## INFORMATION

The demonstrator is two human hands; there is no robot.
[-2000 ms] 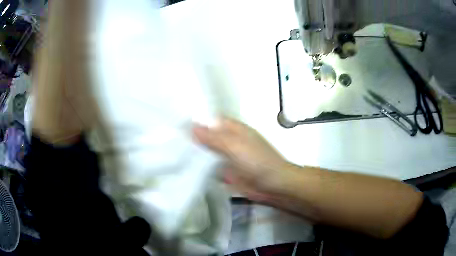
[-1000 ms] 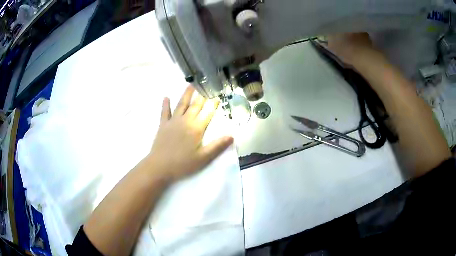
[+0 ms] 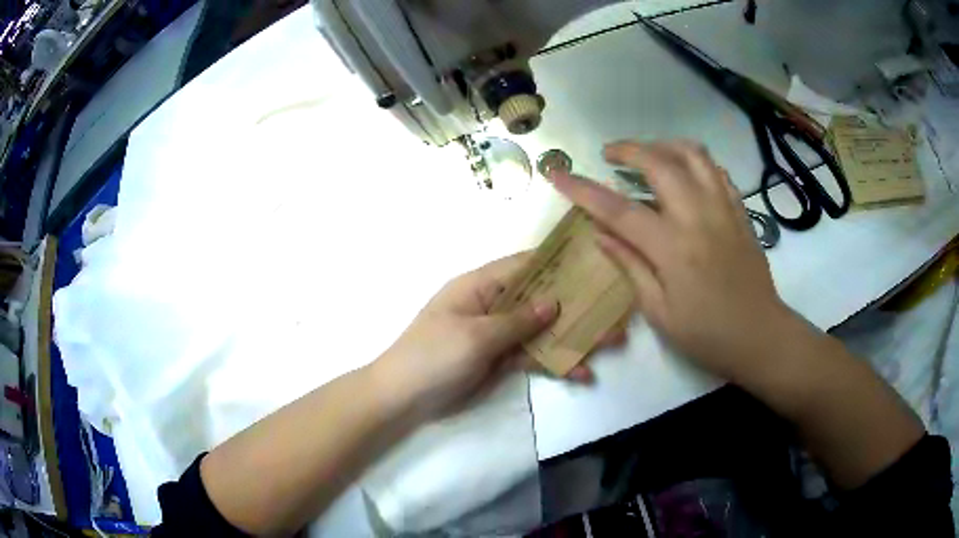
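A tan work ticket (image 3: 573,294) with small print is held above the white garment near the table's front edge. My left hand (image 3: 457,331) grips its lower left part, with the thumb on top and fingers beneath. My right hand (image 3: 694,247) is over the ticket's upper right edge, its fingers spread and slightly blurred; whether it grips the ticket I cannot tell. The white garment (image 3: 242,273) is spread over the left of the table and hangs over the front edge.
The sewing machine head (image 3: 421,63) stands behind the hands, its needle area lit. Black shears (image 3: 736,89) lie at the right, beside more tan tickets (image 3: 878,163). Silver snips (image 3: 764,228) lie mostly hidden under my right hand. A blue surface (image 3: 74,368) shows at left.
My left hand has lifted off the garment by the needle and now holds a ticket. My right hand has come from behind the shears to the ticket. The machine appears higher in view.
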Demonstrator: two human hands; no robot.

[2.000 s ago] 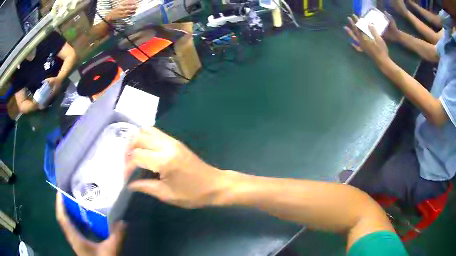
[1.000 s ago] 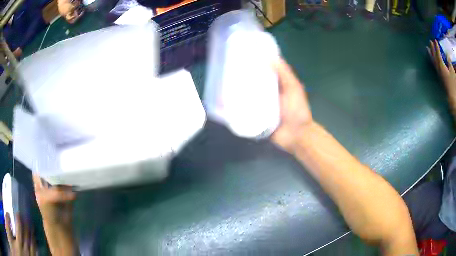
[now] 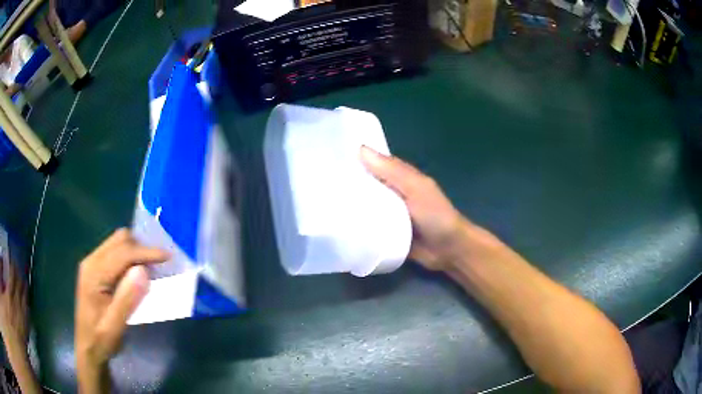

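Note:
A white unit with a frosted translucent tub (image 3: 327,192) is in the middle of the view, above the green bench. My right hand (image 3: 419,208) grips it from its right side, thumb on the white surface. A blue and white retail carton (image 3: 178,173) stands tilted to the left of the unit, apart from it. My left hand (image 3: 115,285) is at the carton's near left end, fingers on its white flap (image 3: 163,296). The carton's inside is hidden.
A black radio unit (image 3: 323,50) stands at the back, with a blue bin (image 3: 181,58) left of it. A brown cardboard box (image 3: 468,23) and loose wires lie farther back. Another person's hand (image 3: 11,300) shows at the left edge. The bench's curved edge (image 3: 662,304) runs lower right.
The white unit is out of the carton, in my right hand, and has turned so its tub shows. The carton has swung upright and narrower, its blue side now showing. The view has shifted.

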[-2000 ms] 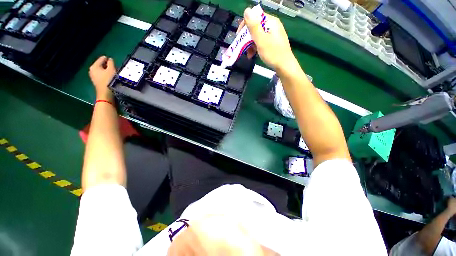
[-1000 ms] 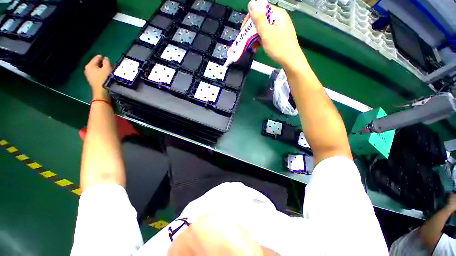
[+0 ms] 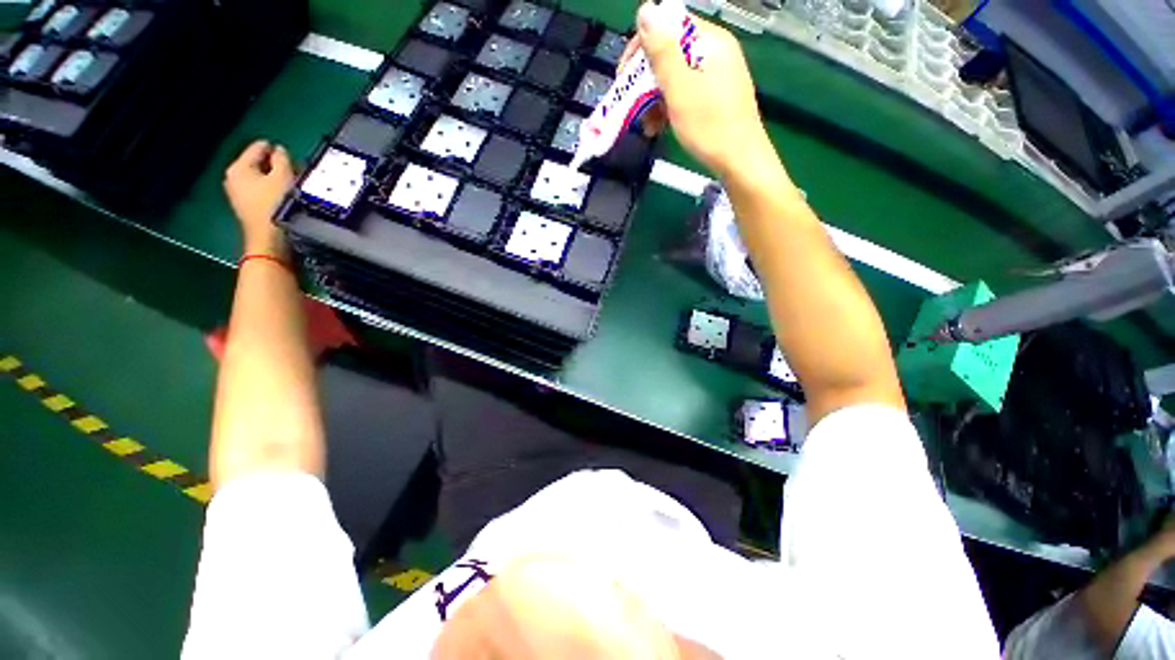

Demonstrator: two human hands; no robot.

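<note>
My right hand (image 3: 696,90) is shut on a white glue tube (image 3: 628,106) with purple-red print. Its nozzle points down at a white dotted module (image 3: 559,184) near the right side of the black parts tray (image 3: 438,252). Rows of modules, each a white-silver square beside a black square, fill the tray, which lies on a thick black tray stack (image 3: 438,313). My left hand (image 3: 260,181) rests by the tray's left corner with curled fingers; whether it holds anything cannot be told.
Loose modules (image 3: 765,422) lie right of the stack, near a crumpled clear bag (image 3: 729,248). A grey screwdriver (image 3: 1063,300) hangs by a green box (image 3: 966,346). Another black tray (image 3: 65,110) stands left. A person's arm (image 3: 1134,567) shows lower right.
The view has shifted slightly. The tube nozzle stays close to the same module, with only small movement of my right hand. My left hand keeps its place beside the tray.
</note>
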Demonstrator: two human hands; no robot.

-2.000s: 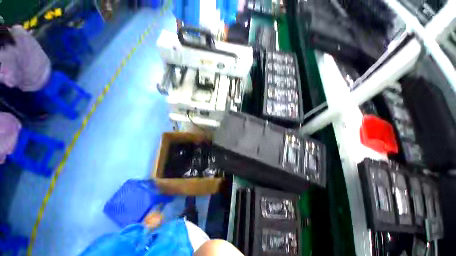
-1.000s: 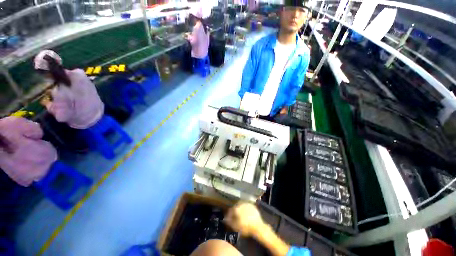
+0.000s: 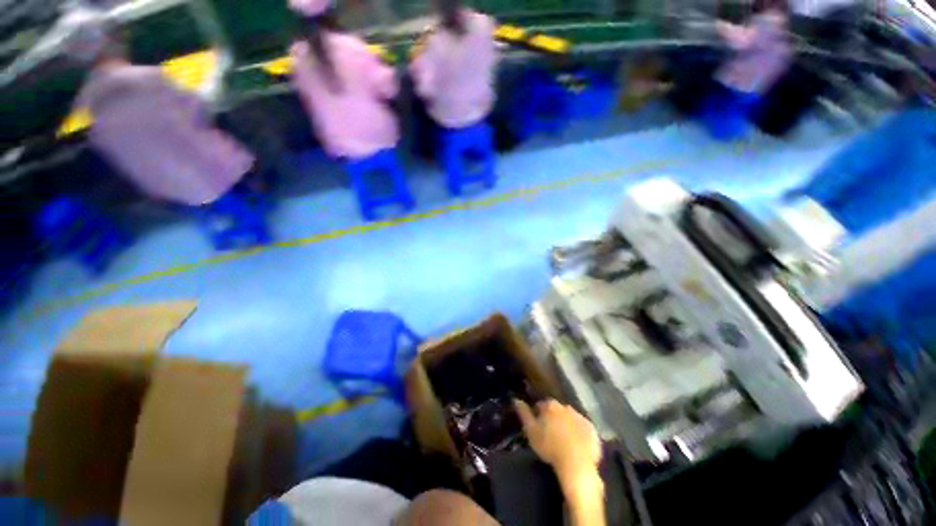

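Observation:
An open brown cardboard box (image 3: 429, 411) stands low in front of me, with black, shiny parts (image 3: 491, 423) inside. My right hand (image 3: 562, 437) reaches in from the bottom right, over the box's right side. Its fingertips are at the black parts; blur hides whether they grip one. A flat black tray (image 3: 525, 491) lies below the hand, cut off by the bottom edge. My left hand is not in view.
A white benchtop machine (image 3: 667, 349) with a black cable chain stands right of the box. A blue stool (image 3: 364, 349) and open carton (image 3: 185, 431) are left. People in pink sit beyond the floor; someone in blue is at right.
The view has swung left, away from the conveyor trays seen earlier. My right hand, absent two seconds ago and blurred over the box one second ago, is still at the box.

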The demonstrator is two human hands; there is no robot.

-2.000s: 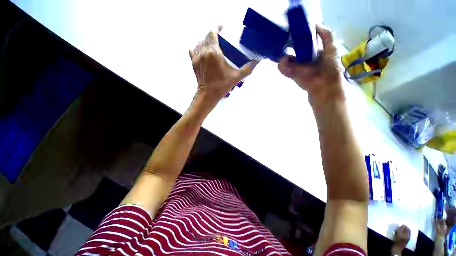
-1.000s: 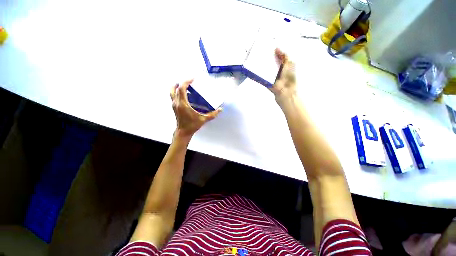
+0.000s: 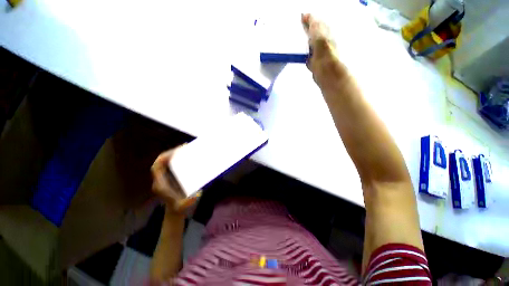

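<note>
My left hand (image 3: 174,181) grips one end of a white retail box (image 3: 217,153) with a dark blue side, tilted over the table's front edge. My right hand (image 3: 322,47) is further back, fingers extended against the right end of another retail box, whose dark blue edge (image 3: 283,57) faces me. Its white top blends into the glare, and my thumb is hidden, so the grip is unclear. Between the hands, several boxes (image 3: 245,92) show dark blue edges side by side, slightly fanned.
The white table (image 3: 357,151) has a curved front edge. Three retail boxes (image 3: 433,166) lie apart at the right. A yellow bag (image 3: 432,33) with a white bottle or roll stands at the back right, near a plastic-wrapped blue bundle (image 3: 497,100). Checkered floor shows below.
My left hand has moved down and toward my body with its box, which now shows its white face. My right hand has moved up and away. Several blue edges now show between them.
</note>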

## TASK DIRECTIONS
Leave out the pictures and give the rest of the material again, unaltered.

## TASK RESPONSE
The demonstrator is two human hands; there is no robot.
[-2000 ms] 
[-1000 ms] 
[+0 ms] 
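A tan work ticket (image 3: 573,294) with small print is held above the white garment near the table's front edge. My left hand (image 3: 457,331) grips its lower left part, with the thumb on top and fingers beneath. My right hand (image 3: 694,247) is over the ticket's upper right edge, its fingers spread and slightly blurred; whether it grips the ticket I cannot tell. The white garment (image 3: 242,273) is spread over the left of the table and hangs over the front edge.
The sewing machine head (image 3: 421,63) stands behind the hands, its needle area lit. Black shears (image 3: 736,89) lie at the right, beside more tan tickets (image 3: 878,163). Silver snips (image 3: 764,228) lie mostly hidden under my right hand. A blue surface (image 3: 74,368) shows at left.
My left hand has lifted off the garment by the needle and now holds a ticket. My right hand has come from behind the shears to the ticket. The machine appears higher in view.
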Demonstrator: two human hands; no robot.

[2.000 s ago] 
[1.000 s ago] 
[now] 

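Note:
A white unit with a frosted translucent tub (image 3: 327,192) is in the middle of the view, above the green bench. My right hand (image 3: 419,208) grips it from its right side, thumb on the white surface. A blue and white retail carton (image 3: 178,173) stands tilted to the left of the unit, apart from it. My left hand (image 3: 115,285) is at the carton's near left end, fingers on its white flap (image 3: 163,296). The carton's inside is hidden.
A black radio unit (image 3: 323,50) stands at the back, with a blue bin (image 3: 181,58) left of it. A brown cardboard box (image 3: 468,23) and loose wires lie farther back. Another person's hand (image 3: 11,300) shows at the left edge. The bench's curved edge (image 3: 662,304) runs lower right.
The white unit is out of the carton, in my right hand, and has turned so its tub shows. The carton has swung upright and narrower, its blue side now showing. The view has shifted.
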
[-2000 ms] 
[-1000 ms] 
[+0 ms] 

Demonstrator: two human hands; no robot.

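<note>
My right hand (image 3: 696,90) is shut on a white glue tube (image 3: 628,106) with purple-red print. Its nozzle points down at a white dotted module (image 3: 559,184) near the right side of the black parts tray (image 3: 438,252). Rows of modules, each a white-silver square beside a black square, fill the tray, which lies on a thick black tray stack (image 3: 438,313). My left hand (image 3: 260,181) rests by the tray's left corner with curled fingers; whether it holds anything cannot be told.
Loose modules (image 3: 765,422) lie right of the stack, near a crumpled clear bag (image 3: 729,248). A grey screwdriver (image 3: 1063,300) hangs by a green box (image 3: 966,346). Another black tray (image 3: 65,110) stands left. A person's arm (image 3: 1134,567) shows lower right.
The view has shifted slightly. The tube nozzle stays close to the same module, with only small movement of my right hand. My left hand keeps its place beside the tray.
</note>
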Demonstrator: two human hands; no robot.

-2.000s: 
-1.000s: 
+0.000s: 

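Observation:
An open brown cardboard box (image 3: 429, 411) stands low in front of me, with black, shiny parts (image 3: 491, 423) inside. My right hand (image 3: 562, 437) reaches in from the bottom right, over the box's right side. Its fingertips are at the black parts; blur hides whether they grip one. A flat black tray (image 3: 525, 491) lies below the hand, cut off by the bottom edge. My left hand is not in view.
A white benchtop machine (image 3: 667, 349) with a black cable chain stands right of the box. A blue stool (image 3: 364, 349) and open carton (image 3: 185, 431) are left. People in pink sit beyond the floor; someone in blue is at right.
The view has swung left, away from the conveyor trays seen earlier. My right hand, absent two seconds ago and blurred over the box one second ago, is still at the box.
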
The demonstrator is two human hands; there is no robot.

-2.000s: 
-1.000s: 
+0.000s: 

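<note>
My left hand (image 3: 174,181) grips one end of a white retail box (image 3: 217,153) with a dark blue side, tilted over the table's front edge. My right hand (image 3: 322,47) is further back, fingers extended against the right end of another retail box, whose dark blue edge (image 3: 283,57) faces me. Its white top blends into the glare, and my thumb is hidden, so the grip is unclear. Between the hands, several boxes (image 3: 245,92) show dark blue edges side by side, slightly fanned.
The white table (image 3: 357,151) has a curved front edge. Three retail boxes (image 3: 433,166) lie apart at the right. A yellow bag (image 3: 432,33) with a white bottle or roll stands at the back right, near a plastic-wrapped blue bundle (image 3: 497,100). Checkered floor shows below.
My left hand has moved down and toward my body with its box, which now shows its white face. My right hand has moved up and away. Several blue edges now show between them.
</note>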

That completes the response.